Rick saw him and immediately walked over and presented himself in the oddly formal way both of us tend to use with Charlie. The man paused in his sharpening and looked up at Rick, expectantly.
"I am the Lorax," Rick declaimed, "I speak for the trees, for the trees have no tongues."
Charlie nodded at him and said something I couldn't hear. Rick nodded back and murmured something and left. Charlie nodded a greeting to me and returned to his work. A dismissal. I hurried to catch up to Rick.
"What was that about?" I asked.
"His vote," Rick explained. "He wouldn't give me his vote to graduate until I could tell him how I could use my studies here to interact with human beings."
I grunted or something, a noise like "huh," or "hmmm." I could see how such a requirement could be an issue, given that most of Rick's 'studies' here involved learning how to go off by himself into the woods and interact with nobody at all.
"So you have Charlie's vote to graduate now?"

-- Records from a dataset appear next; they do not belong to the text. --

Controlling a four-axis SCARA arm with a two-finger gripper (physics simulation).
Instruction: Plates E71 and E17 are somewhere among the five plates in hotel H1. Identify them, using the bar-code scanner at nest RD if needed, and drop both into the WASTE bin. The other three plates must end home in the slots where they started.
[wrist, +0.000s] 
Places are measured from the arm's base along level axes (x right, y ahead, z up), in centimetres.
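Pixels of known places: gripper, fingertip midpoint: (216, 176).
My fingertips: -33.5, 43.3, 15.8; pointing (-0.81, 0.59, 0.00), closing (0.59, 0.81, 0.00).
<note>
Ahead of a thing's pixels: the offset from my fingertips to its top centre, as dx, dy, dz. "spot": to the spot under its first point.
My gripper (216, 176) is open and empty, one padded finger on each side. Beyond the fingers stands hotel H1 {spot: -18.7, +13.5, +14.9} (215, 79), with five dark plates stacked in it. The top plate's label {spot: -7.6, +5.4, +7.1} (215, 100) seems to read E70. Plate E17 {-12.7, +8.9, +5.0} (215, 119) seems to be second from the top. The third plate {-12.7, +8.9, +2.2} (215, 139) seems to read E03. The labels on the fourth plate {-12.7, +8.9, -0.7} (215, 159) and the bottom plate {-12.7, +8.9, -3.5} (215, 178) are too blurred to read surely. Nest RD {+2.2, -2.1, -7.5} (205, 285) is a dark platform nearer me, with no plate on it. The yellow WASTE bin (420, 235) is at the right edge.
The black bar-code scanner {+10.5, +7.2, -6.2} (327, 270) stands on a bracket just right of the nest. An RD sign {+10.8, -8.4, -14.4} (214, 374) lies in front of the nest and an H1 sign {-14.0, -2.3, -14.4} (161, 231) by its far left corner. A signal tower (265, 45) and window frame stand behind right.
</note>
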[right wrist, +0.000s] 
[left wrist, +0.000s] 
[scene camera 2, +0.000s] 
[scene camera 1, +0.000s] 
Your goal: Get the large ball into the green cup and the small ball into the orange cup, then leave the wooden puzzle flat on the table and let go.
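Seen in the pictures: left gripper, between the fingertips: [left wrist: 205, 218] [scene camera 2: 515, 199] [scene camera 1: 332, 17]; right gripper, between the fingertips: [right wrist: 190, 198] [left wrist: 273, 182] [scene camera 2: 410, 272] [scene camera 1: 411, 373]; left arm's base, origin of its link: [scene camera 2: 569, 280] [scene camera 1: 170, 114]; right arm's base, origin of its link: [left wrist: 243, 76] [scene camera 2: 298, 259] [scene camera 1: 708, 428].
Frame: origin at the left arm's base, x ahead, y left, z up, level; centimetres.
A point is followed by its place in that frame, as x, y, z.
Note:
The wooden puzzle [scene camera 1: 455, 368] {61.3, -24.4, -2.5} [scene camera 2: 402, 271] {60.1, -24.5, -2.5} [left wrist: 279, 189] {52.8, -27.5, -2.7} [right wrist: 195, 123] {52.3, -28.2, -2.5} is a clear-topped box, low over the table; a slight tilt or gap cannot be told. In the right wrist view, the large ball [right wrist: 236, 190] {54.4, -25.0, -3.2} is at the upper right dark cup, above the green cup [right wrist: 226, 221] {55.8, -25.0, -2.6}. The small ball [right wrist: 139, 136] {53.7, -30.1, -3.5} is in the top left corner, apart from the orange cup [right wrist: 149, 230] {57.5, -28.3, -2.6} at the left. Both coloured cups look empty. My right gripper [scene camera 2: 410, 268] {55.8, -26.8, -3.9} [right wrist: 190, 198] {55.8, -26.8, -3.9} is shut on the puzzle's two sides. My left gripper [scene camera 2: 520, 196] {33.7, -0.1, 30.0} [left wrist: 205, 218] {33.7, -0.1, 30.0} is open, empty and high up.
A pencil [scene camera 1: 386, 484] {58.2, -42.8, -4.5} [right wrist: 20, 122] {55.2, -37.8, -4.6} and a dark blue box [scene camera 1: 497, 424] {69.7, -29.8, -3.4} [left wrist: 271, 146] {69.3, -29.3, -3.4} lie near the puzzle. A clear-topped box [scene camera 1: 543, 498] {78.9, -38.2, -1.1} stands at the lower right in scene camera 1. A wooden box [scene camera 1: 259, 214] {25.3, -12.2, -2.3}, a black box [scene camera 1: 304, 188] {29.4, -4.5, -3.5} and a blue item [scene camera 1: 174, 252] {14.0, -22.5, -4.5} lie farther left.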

And Rick told me about how he's decided to go to graduate school for forestry so that he can get involved in forest management and conservation. We changed our clothes, reconvened, and went back out. When we passed Charlie again, he called out to me. I stood before him.
"How are you with being alone?" he asked.
"Fine, I guess."
"You guess, or you know?"
"I guess. I mean, I'm not afraid to be alone."
"Daniel, I want you to spend two weeks by yourself in the woods, starting on the first. I'll supply you, this isn't about survival skills. I don't want you hunting. I'll designate an area for you to stay in. Afterwards, I want you to spend at least one night a week, on average, in that area, for a year. Ok?"
"This isn't about enduring loneliness. If being alone for an extended period bothers you, I'll arrange for you to have some company."
"I don't kn--does that mean I can't just have visitors whenever?"
"Correct. You're supposed to connect with the land, not have a party on top of it."
"You still have access to the gear you borrowed for the Island trip, right?"
"Good. That should be all you'll need. We'll discus details over the next few days."
"Ok? You don't have to do this."
"If I want to learn what you're trying to teach me, I do." That made him laugh.
"Daniel, you have grown eyes and you have grown ears. It is time for you to use them." He nodded another dismissal and returned to sharpening his shears. Somewhat numbly, I followed Rick into the woods to go tracking, as we had planned.
The long drought of assignments from Charlie has ended. He has decided to start making my life difficult again.
That was a few days ago. What occurs to me most obviously is that this is the thing he's been preparing me to do, that all the other assignments were a training, of sorts, for this. But what is this assignment for? I'm not going to ask--around here, a lot of lessons are the sort that contains some necessary element of surprise or discovery, and if you know how they're supposed to work they don't.
And this is why he asked me not to take any classes this semester--to leave my schedule free for two weeks. I've already called my boss at the landscaping company, and he knows Charlie so it was easy to get the time off, but two weeks of classes would have been difficult or impossible to make up.